THE TASK. Your copy should match the entries exactly, with no images carried over.

⁂

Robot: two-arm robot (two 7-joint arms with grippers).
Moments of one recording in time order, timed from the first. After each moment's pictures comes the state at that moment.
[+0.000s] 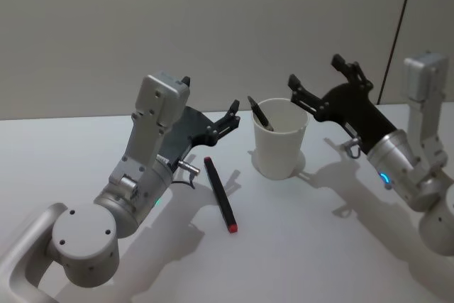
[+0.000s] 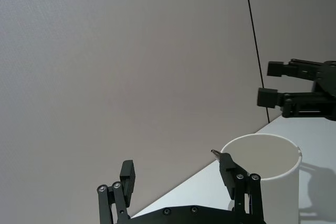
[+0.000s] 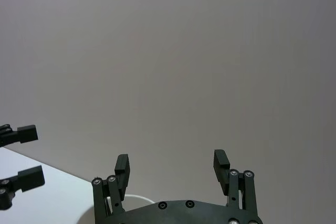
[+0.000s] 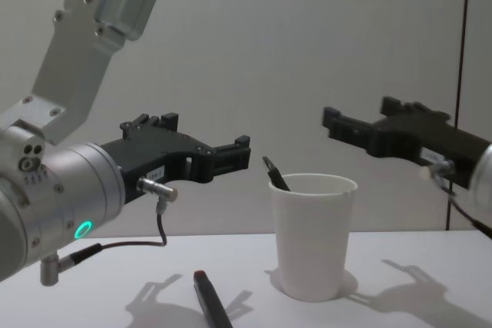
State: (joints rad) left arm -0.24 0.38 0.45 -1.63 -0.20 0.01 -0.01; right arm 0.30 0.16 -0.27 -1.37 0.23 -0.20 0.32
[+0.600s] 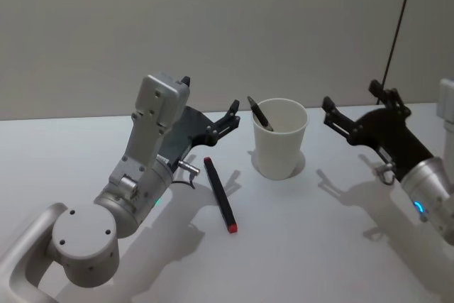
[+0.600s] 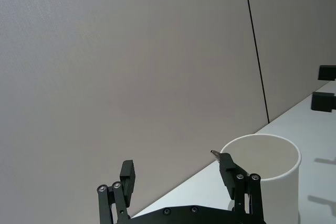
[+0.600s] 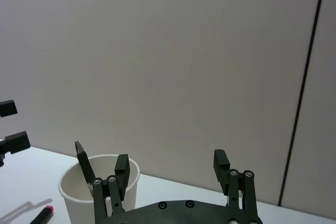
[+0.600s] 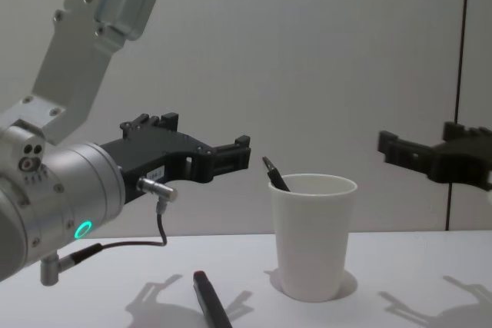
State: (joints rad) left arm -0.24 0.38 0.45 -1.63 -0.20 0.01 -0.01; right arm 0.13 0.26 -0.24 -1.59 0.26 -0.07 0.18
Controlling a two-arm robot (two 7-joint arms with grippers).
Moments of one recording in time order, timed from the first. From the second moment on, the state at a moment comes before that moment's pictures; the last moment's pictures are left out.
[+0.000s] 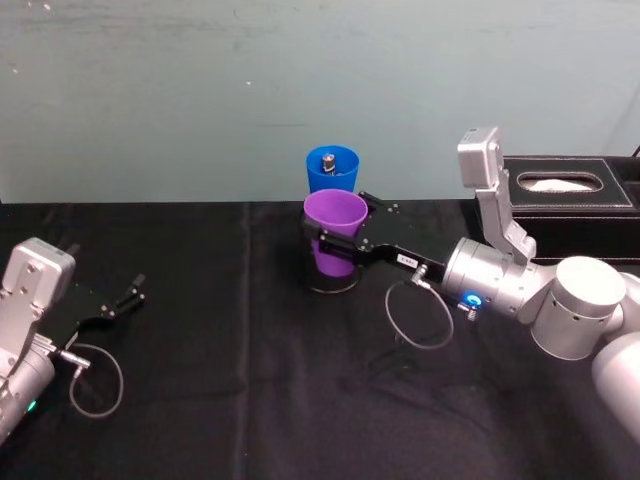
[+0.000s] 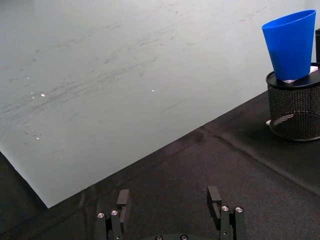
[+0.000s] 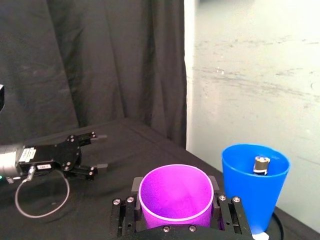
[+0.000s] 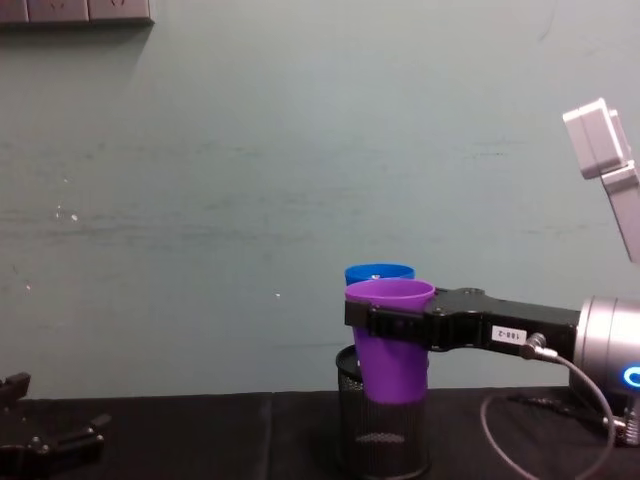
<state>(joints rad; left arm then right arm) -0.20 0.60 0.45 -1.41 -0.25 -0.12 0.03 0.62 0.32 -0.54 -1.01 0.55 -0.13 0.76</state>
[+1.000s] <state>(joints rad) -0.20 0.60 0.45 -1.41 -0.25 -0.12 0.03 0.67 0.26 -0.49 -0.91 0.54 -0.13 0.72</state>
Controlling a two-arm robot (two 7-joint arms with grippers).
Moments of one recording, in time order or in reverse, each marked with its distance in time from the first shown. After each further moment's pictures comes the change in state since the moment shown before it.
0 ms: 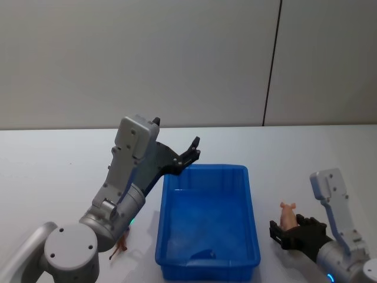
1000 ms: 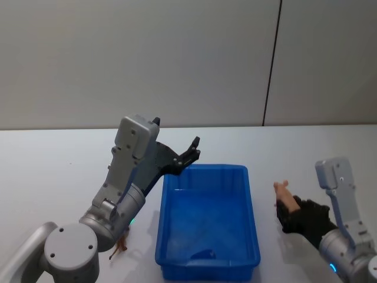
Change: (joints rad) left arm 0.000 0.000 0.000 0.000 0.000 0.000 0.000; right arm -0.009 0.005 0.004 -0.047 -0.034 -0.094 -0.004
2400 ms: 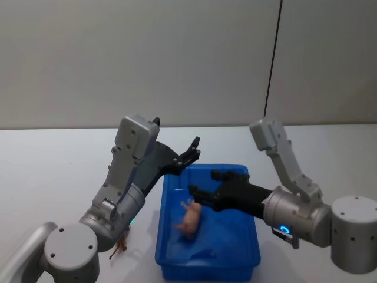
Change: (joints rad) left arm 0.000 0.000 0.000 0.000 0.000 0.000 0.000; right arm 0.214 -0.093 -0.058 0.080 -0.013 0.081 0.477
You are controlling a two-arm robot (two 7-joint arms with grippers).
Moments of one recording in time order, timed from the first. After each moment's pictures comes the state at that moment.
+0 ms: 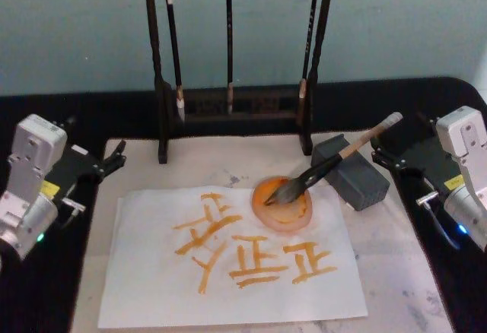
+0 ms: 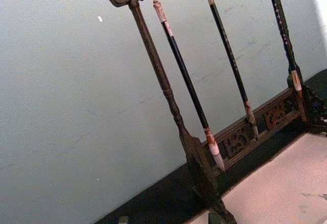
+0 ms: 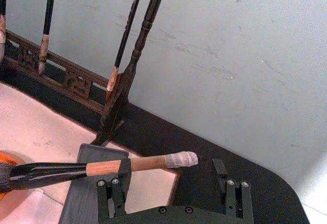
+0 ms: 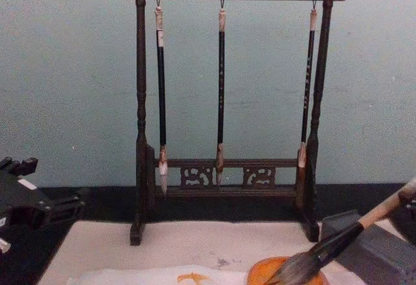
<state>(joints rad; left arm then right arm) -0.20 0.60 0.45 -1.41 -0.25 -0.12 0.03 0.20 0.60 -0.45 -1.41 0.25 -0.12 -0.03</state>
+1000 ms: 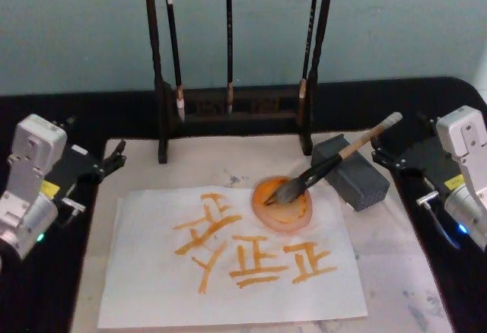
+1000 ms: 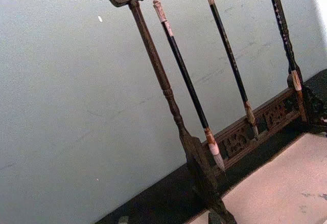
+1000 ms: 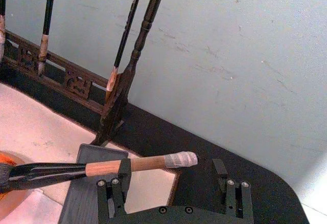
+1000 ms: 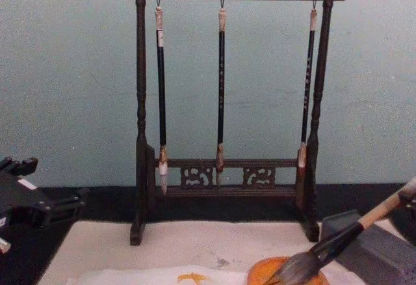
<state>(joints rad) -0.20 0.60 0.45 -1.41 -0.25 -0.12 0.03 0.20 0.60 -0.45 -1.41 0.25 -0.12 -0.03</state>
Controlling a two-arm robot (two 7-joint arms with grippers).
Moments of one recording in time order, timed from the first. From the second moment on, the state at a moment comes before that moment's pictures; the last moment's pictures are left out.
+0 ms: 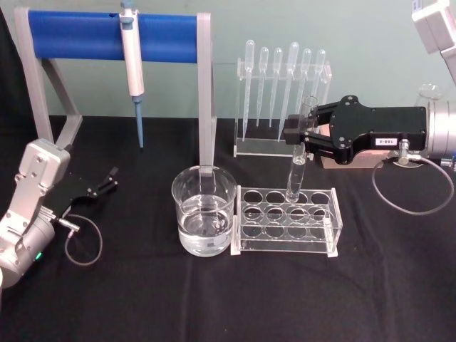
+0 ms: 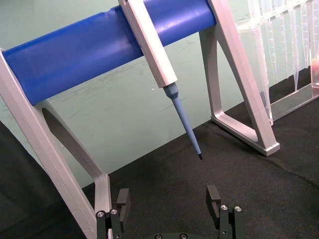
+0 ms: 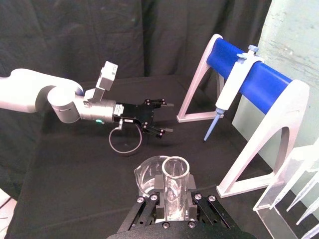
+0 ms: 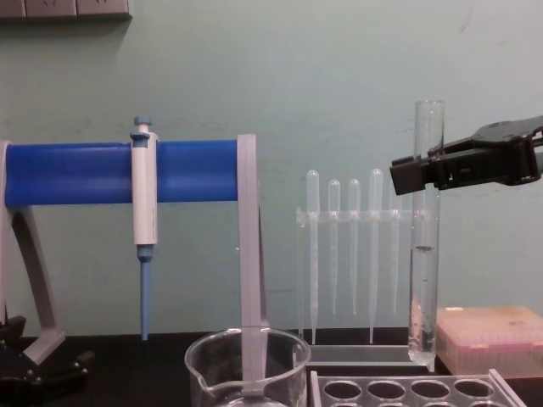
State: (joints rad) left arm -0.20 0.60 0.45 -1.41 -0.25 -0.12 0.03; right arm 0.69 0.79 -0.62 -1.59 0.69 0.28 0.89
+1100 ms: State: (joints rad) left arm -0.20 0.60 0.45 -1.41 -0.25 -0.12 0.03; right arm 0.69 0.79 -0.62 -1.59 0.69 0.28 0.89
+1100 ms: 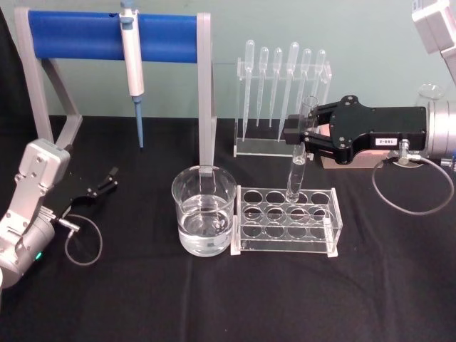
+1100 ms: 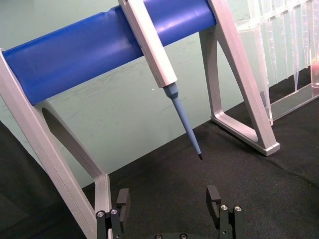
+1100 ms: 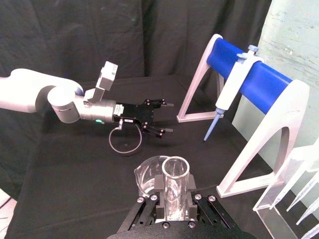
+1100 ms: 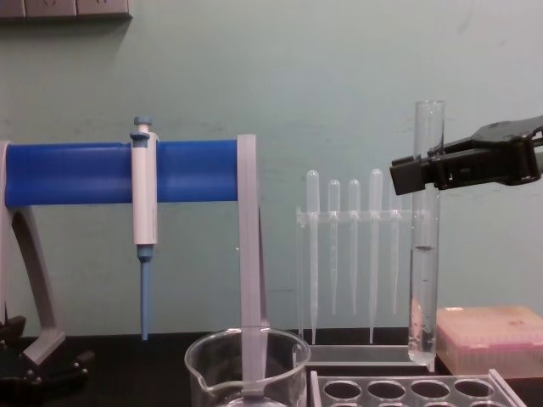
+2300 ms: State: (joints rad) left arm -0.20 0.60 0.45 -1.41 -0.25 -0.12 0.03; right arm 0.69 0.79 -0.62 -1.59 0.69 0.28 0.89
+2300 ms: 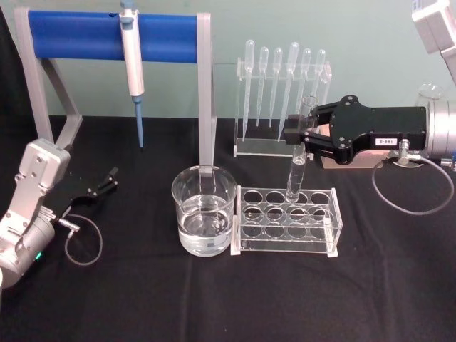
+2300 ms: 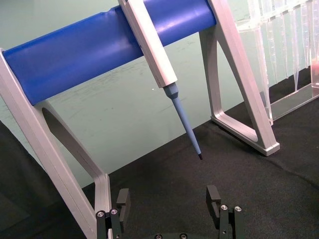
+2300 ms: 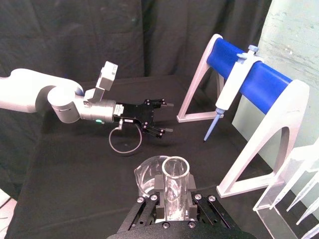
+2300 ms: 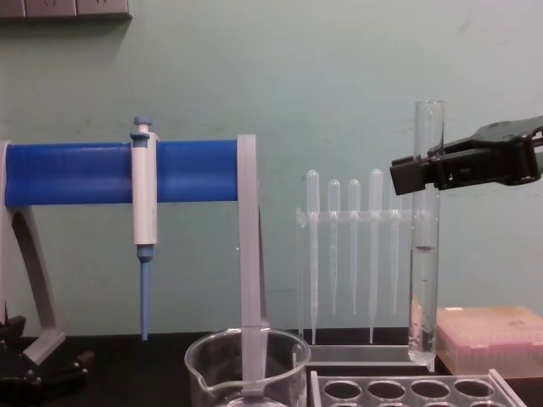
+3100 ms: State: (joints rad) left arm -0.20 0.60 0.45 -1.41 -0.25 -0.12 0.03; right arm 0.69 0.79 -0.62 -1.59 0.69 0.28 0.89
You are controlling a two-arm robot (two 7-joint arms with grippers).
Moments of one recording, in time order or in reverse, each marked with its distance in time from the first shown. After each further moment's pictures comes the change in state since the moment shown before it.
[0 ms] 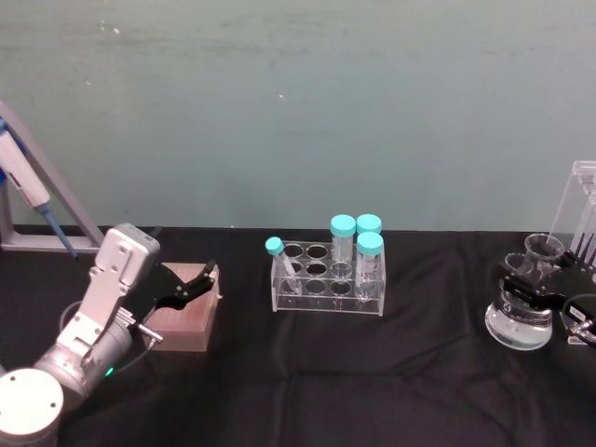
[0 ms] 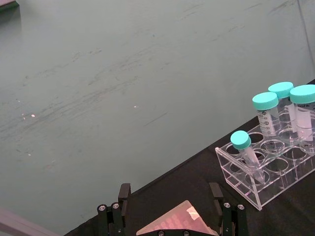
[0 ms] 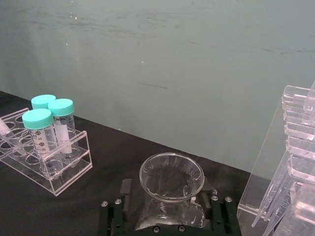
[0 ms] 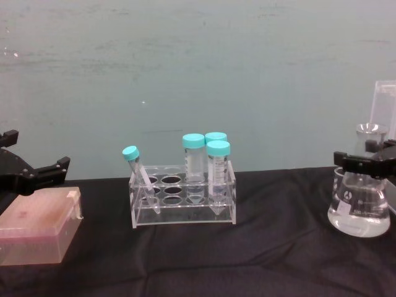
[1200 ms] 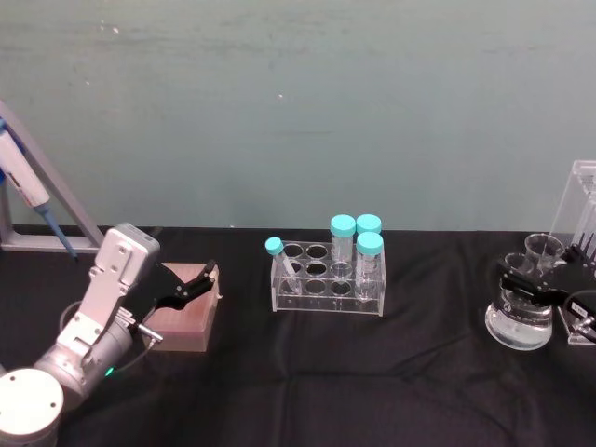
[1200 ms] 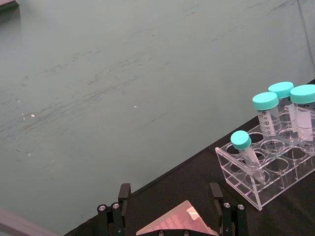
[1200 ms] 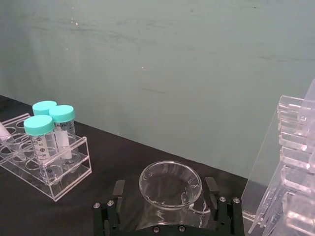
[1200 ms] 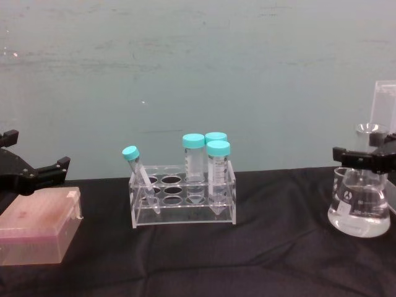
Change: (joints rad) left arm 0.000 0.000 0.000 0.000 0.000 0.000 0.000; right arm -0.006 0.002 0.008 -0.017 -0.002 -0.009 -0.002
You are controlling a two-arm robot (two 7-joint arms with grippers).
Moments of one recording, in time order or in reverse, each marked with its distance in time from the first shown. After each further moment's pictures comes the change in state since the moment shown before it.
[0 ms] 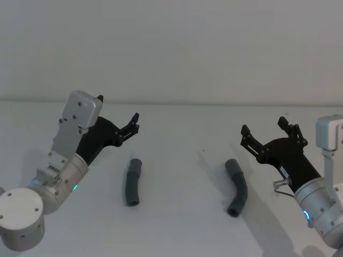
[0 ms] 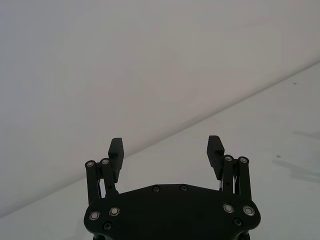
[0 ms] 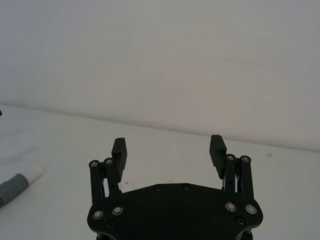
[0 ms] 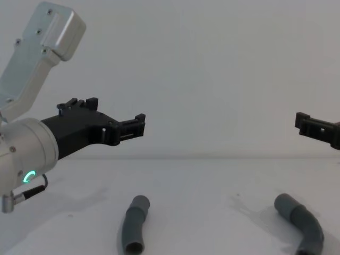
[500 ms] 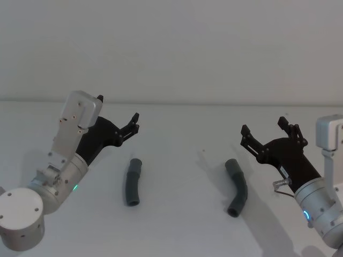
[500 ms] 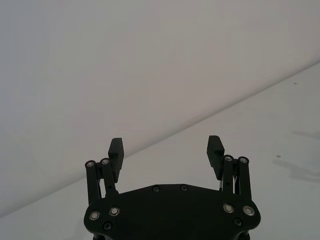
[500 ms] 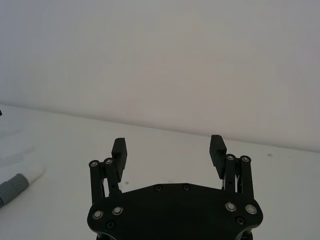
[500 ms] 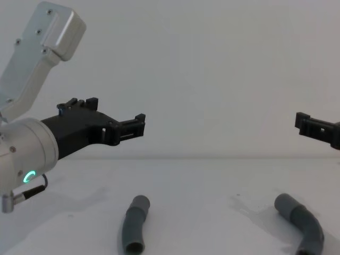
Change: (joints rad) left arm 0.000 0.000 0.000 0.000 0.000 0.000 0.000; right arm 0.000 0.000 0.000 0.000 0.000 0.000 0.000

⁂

WORKED SOLUTION.
Robot: two-arm robot (two 7-joint arms with grippers).
Moments of one recording in time order, timed from the first. After each moment's pictures comes the state at that moment.
[+0.000s] 
[+0.000s] 
[+0.000s] 
[+0.000s] 
State: (joints rad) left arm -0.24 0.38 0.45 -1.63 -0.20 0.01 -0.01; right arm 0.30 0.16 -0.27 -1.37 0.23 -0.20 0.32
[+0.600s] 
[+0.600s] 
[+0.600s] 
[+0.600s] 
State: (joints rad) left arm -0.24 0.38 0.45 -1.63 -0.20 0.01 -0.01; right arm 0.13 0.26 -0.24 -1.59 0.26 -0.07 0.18
Controlling a two-arm robot (two 7-joint arms with grippers).
Moments of one recording in time order, timed from the first. From the second moment on, the state at a moment comes before that moment's pictures; the last moment's pictures are left out.
[+0.000s] 
[+0.000s] 
[+0.000s] 
[+0.000s] 
<state>(joints rad; left arm then right arm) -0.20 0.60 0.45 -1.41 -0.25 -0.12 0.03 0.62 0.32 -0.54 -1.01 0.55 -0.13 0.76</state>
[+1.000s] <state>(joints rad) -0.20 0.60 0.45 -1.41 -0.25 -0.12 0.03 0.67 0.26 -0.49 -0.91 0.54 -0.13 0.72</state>
Controlling a two-arm robot (two 7-joint arms with grippers).
Moments of one recording, in time order or in reverse, each marked with its distance in time from the first shown. After each further moment's pictures comes the change in state since the moment shown before it.
0 ms: 
1000 ms: 
Change: (joints rad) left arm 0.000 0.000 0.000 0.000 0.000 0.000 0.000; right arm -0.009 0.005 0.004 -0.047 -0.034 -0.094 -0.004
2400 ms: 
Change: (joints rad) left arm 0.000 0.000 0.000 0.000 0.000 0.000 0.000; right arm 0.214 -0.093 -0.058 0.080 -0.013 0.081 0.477
You are controlling a two-arm robot (two 7-joint arms with grippers).
Moments of one recording in time order, timed from the first. After each moment's pictures comes the state at that moment.
+0 ms: 
+0 ms: 
+0 ms: 
+0 ms: 
<state>(joints rad; left arm then right arm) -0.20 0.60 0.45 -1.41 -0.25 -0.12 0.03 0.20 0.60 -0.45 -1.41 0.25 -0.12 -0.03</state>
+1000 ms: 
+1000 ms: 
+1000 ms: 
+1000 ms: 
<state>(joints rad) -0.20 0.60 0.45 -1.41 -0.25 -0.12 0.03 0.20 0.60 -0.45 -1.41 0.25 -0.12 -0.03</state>
Controlling a two-arm robot (two 7-joint arms with grippers).
Moments of one recording in time order, timed from the first. From the second moment on, the state at a moment comes before that moment's pictures; the last moment's pictures are left out.
+0 ms: 
+0 ms: 
+0 ms: 
+0 ms: 
State: (joints rad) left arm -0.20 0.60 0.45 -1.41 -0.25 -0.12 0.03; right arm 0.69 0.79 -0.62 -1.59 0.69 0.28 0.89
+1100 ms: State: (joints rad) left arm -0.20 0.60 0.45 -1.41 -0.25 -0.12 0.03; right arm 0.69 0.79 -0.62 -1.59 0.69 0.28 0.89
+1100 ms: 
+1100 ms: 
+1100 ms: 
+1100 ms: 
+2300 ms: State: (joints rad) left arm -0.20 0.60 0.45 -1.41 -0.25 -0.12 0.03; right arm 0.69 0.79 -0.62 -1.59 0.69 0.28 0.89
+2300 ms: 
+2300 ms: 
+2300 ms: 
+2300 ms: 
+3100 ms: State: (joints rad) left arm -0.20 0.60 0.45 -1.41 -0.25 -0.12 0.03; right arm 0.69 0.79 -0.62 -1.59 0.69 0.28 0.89
You are controlling a two-arm robot (two 7-joint arms with grippers).
Moments of one recording, in time order or in reverse, each marked with its distance in time from the first shown. After each further moment's pictures comes the change in state since the moment shown before it.
[0 ms] 
[0 ms] 
[0 ms] 
[0 ms] 
[1200 ms] 
[1200 ms] 
[1200 ms] 
[1200 ms] 
Change: (joints rad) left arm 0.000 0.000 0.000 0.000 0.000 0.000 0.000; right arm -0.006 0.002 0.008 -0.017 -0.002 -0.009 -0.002
You are controlling a two-arm robot (two 7-joint arms with grippers).
Moments of one recording, in time order or in reverse, each marked with its distance in time from the first shown. After each further moment's pictures comes the change in state since the moment shown before it.
[0 ms] 
[0 ms] 
[0 ms] 
[0 ms] 
[500 ms] 
[500 ms] 
[500 ms] 
[500 ms] 
Change: (joints rad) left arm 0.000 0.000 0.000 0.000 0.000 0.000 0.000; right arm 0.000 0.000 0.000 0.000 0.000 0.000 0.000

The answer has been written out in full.